The petition, which garnered more than 40,000 signatures in just 12 hours and as of this writing was approaching 94,000, was started by an apolitical Facebook group to focus attention on what members see as the most critical issues for clinicians: slowing the spread of the virus through a coast-to-coast quarantine; protection of medical personnel with adequate supplies of essential equipment; and widespread testing.

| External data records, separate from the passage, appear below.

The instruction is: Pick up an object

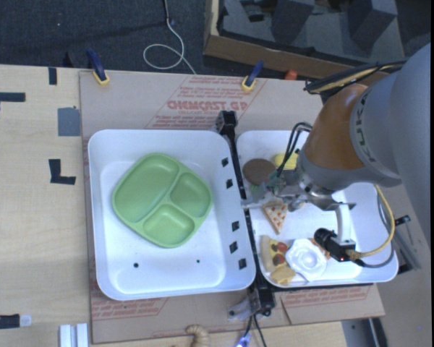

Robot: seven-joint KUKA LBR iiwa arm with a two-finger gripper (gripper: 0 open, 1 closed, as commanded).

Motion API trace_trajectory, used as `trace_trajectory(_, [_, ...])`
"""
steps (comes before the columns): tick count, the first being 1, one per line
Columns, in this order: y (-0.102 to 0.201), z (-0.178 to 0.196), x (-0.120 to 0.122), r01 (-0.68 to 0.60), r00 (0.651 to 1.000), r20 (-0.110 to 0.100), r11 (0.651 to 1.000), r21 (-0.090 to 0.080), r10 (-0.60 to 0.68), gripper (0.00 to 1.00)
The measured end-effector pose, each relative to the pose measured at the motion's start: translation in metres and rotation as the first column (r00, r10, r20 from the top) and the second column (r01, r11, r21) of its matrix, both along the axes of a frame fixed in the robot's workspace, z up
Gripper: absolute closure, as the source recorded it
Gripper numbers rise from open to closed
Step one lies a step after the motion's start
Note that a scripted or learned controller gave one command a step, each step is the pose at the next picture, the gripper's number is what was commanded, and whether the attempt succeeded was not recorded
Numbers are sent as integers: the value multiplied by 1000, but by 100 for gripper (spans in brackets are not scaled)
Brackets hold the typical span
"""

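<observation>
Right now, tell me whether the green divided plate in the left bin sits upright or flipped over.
Upright. The green divided plate shows its three recessed compartments facing up, lying flat on the left white bin floor.

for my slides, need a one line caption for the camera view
KUKA arm's gripper low in the right bin above a pizza slice; green divided plate in the left bin.
</observation>
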State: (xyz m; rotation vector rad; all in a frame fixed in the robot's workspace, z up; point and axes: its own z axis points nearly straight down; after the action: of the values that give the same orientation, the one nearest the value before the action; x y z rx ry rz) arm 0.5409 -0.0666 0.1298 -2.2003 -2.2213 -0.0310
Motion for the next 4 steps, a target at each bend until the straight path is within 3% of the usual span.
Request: trace_trajectory(4, [0,0,1,1,1000,4,1000,-2,-1,0])
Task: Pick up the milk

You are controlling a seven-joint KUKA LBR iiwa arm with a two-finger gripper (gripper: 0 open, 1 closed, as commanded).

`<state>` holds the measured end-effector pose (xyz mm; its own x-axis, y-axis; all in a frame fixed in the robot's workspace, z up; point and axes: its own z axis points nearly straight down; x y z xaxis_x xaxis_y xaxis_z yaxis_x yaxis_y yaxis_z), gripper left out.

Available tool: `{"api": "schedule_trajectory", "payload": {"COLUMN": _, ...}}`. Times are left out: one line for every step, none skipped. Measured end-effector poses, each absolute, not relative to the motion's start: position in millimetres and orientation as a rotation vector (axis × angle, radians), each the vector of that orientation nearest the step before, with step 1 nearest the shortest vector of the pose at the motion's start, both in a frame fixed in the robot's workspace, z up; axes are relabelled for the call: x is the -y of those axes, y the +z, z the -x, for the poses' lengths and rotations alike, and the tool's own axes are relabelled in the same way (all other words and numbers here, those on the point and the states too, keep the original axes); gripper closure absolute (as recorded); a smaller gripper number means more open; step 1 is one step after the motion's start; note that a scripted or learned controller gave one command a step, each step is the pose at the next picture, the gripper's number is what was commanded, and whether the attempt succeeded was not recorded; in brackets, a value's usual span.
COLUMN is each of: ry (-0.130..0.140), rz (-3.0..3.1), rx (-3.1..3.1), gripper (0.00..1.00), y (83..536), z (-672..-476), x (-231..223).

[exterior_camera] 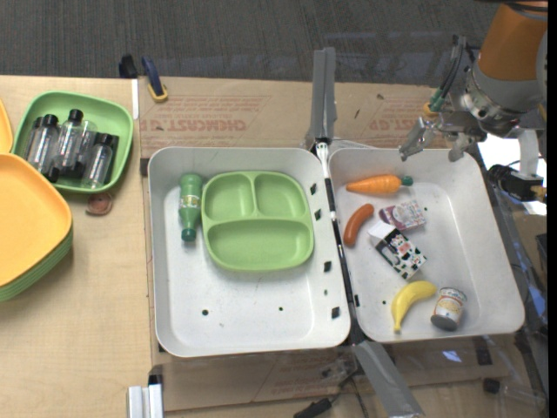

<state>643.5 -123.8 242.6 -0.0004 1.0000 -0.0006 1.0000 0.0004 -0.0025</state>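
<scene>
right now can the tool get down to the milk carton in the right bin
Probably yes. The tool hangs open above the bin's far edge, and the milk carton lies flat with nothing on top, though the sausage and pouch sit close.

Two white bins (pixel 165 259), one banana (pixel 409 300), one carrot (pixel 376 184), one sausage (pixel 357 224).

red print on the cardboard (pixel 226 116) behind the bins reads, upside down and mirrored, roughly "chemcraft"; the exact letters are uncertain. print on the milk carton (pixel 401 252) and can (pixel 448 307) is too small to read.
</scene>
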Motion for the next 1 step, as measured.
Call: {"api": "schedule_trajectory", "payload": {"ry": 0.003, "rz": 2.035, "rx": 2.39, "gripper": 0.0, "y": 124.2, "z": -591.5, "x": 101.8}}
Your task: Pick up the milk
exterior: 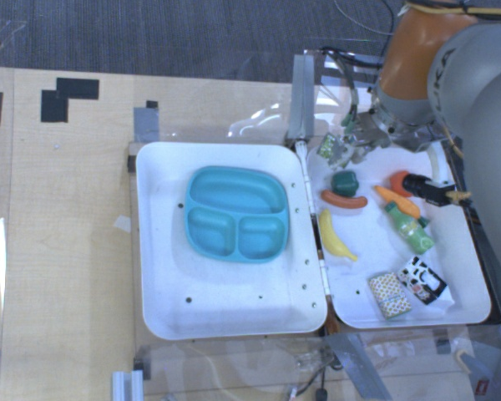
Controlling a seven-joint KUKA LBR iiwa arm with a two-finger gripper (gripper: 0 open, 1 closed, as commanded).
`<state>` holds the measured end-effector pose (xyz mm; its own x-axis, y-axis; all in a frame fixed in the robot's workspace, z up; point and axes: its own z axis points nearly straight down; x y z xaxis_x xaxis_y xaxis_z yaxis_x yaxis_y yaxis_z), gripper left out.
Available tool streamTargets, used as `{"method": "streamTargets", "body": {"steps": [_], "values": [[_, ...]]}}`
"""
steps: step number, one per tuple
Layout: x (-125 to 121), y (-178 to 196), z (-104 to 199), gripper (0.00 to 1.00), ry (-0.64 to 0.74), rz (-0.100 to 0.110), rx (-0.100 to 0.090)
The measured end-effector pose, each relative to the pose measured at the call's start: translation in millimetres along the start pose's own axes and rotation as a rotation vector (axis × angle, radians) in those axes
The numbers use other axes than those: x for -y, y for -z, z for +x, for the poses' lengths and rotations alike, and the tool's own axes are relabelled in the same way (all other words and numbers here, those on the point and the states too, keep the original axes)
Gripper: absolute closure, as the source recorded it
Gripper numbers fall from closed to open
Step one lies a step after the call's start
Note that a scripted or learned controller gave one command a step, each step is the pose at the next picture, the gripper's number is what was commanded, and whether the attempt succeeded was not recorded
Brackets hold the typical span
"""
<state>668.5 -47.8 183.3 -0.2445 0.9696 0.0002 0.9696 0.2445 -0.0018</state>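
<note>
— White with black patches, is that the milk (423,280)? Where's it seen?

— Yep, that's taken to be it. It's found in the right bin (466,303), at the near end, towards the right wall. It's lying at a tilt, just right of a tan checked box (390,295). Whether the two are touching or only very close can't be told.

— And the gripper (348,144)?

— It's seen at the far left corner of that same bin, well apart from the milk, with the arm (476,98) reaching in from the far right. Whether the claw is apart or together can't be told, it's too cluttered and blurry up there.

— What's scattered in between?

— A dark green block (344,180) is seen just on the near side of the gripper, and a red sausage (344,199) lies just nearer again. A banana (336,236) is laid along the left wall. Over to the right, a carrot (395,197) and a green bottle (412,230) are lined up end to end, with the bottle's near end pointed roughly at the milk but clear of it.

— Left bin?

— A blue plate (236,213) with three compartments is sat about in the middle of the left bin (163,291), well apart from everything mentioned above.
</note>
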Motion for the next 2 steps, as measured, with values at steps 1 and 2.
{"method": "streamTargets", "body": {"steps": [1,2], "values": [[138.9,-0.5,22.2,1.0,-0.152,-0.001,0.0],[138.8,-0.5,22.2,0.0,-0.152,-0.001,0.0]]}}
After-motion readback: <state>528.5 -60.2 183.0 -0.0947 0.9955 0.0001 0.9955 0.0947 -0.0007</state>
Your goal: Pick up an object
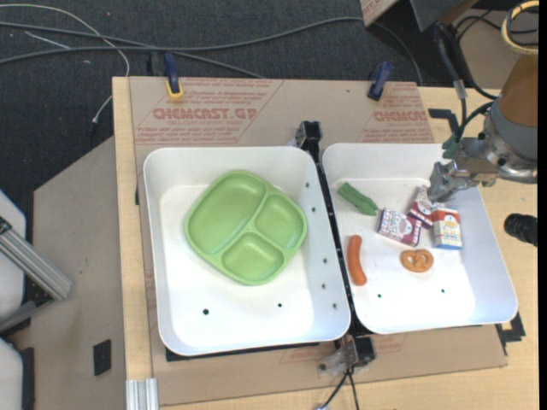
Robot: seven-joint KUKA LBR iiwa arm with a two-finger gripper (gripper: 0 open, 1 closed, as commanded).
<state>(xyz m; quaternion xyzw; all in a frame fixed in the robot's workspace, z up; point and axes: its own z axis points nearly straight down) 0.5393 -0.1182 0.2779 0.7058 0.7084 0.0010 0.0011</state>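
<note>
From the camera view above the bench, the gripper (440, 182) hangs low over the far part of the right bin (479, 310). The grey arm (513, 135) comes in from the right side. The gripper is small and dark here, so I cannot tell if it is ready to grab or already squeezed.

Right under the gripper, and a little toward the near side, sits a small pile of boxes. A dark red packet (421, 212) lies just below it and looks like it touches it or nearly does. Just past that, on the arm's side, stands a white and orange carton (447, 229). On the other side of the packet lies a purple and white box (394, 225).

Nearer the front of the bin from the gripper is a brown pretzel (417, 260). Farther off, toward the middle of the bench, lies an orange sausage (357, 259), pointing front to back. A green pod (356, 198) lies away from the arm, slanted.

Well apart, in the left bin (162, 229), rests a green tray (246, 226).

I think the dark red packet is the closest thing to grab. The gripper mostly needs to go straight down. The boxes are crowded, so it might bump the carton.
</note>
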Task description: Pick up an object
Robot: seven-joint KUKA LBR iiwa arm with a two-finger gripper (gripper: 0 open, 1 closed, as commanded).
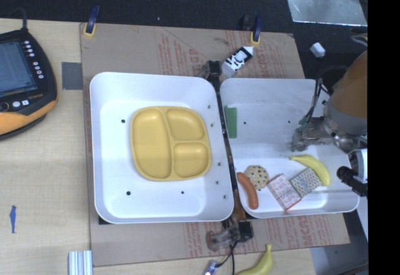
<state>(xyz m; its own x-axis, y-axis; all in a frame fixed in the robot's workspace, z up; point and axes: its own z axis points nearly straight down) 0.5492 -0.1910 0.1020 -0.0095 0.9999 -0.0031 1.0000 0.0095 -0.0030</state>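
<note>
Camera view from above the bench showed a second banana [260,262] lying nearest, on the cardboard sheet [156,49] just outside the near edge of the bins. Inside the right bin [269,89], a row of items sat along the near side: a sausage [247,190] at the left, a round cookie [255,174] just beside it, then a pink card [283,191] touching a patterned card [304,182], and a yellow banana [314,166] at the right end. Slightly farther in, the gripper [306,136] hung over the right part of that bin, just beyond the banana and apart from it; whether its jaws were wide or narrow could not be told, and nothing was seen between them. A green strip [231,122] lay against the right bin's left wall. The left bin [106,142] held a yellow divided plate [170,142] near its middle. An orange control pendant [22,83] rested at the far left of the bench
</note>
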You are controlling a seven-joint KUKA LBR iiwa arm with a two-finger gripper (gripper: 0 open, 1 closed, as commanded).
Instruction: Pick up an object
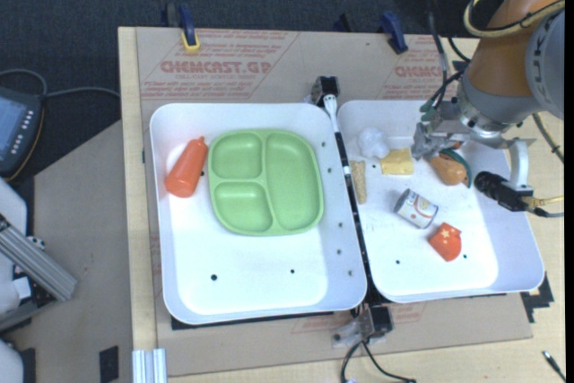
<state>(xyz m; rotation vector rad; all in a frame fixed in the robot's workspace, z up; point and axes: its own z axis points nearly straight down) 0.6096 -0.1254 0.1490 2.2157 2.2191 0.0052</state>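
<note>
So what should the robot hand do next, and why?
Probably drop a little lower. The gripper hangs in the right bin, just above the yellow piece and the orange-brown toy, and nothing shows between its fingers.

The arm (pixel 511 58) is grey and rounded, with a broad orange band above the wrist. A yellowish cable loops over its top, and thin dark cables run down its side. The tool (pixel 432 142) is dull metallic grey.
</note>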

"We started this group last Friday out of the realization that clinicians needed information about the outbreak and weren't getting it," said coadministrator Jessica McIntyre, MD, a pediatric hospitalist at Elliot Hospital in Manchester, New Hampshire.
"We wanted to get ahead of it and connect with people before we were in the trenches experiencing it and to see what other programs were doing. From a local perspective, it has been really hard to see what people are doing in other states, especially when the protocols in our own states are changing every single day as we collect more information," she said in an interview with Medscape Medical News.
The Horse Has Bolted
A family medicine physician in Illinois helped launch the Facebook group. She asked that her name not be used but told Medscape Medical News that earlier actions may have prevented or at least delayed the need for the more draconian measures that her group is recommending.
"Clearly South Korea is one of the superstars as far as response has gone, but the concern we have in the United States is that we're well beyond that point ? we needed to be testing people over a month ago, in the hope of preventing a quarantine," she said in an interview.
According to National Public Radio, as of March 13, South Korea had conducted 3600 tests per million population, compared with five per million in the United States.
"I think the most concerning part is to see where Italy is now and where we are in comparison. Our ICUs have not yet overflowed, but I think we're definitely looking at that in the next few weeks ? hopefully longer, but I suspect that it will happen shortly," she continued.
She cited work by Harvard University biostatistician Xihong Lin, PhD, that shows that when health authorities in Wuhan, China ? widely cited as the epicenter of the global pandemic ? cordoned off the city, the infection rate dropped from one person infecting 3.8 others to one infecting 1.25, thereby significantly slowing the rate of transmission.
"This is absolutely what we need to be doing," she said.
Within 3 days of its creation, the online group had accrued more than 80,000 members with advanced medical training, including MDs, DOs, physician assistants, nurse practitioners, and certified registered nurse anesthetists.
"A lot of us were already very busy with our day-to-day work outside of COVID-19, and I think a lot of us felt unsure about where to get the best information," said coadministrator David Janssen, MD, a family medicine physician in group practice in Sioux Center, Iowa.
"If you turn on the TV, there's a lot of politicizing of the issue, and there's a lot of good information, but also a lot of bad information. When healthcare providers talk to other healthcare providers, that's often how we get our information and how we learn," he told Medscape Medical News.
The COVID-19 US Physicians/APP Facebook group includes 20 volunteer moderators who handle hundreds of posts per hour from persons seeking information on the novel coronavirus, what to tell patients, and how to protect themselves.
"It's been wonderful to see how providers have been helping other providers sort through issues. Teaching hospitals have their hands on the latest research, but a lot of people like myself are at small community hospitals, critical-access hospitals, where we may have a lot of questions but don't necessarily have the answers readily available to us," Janssen said.
Janssen told Medscape that his community of about 8000 residents initially had only four COVID-19 testing kits, or one for every 2000 people. The situation has since improved, and more tests are now available, he added.
McIntyre, Janssen, and the Illinois family physician have disclosed no relevant financial relationships.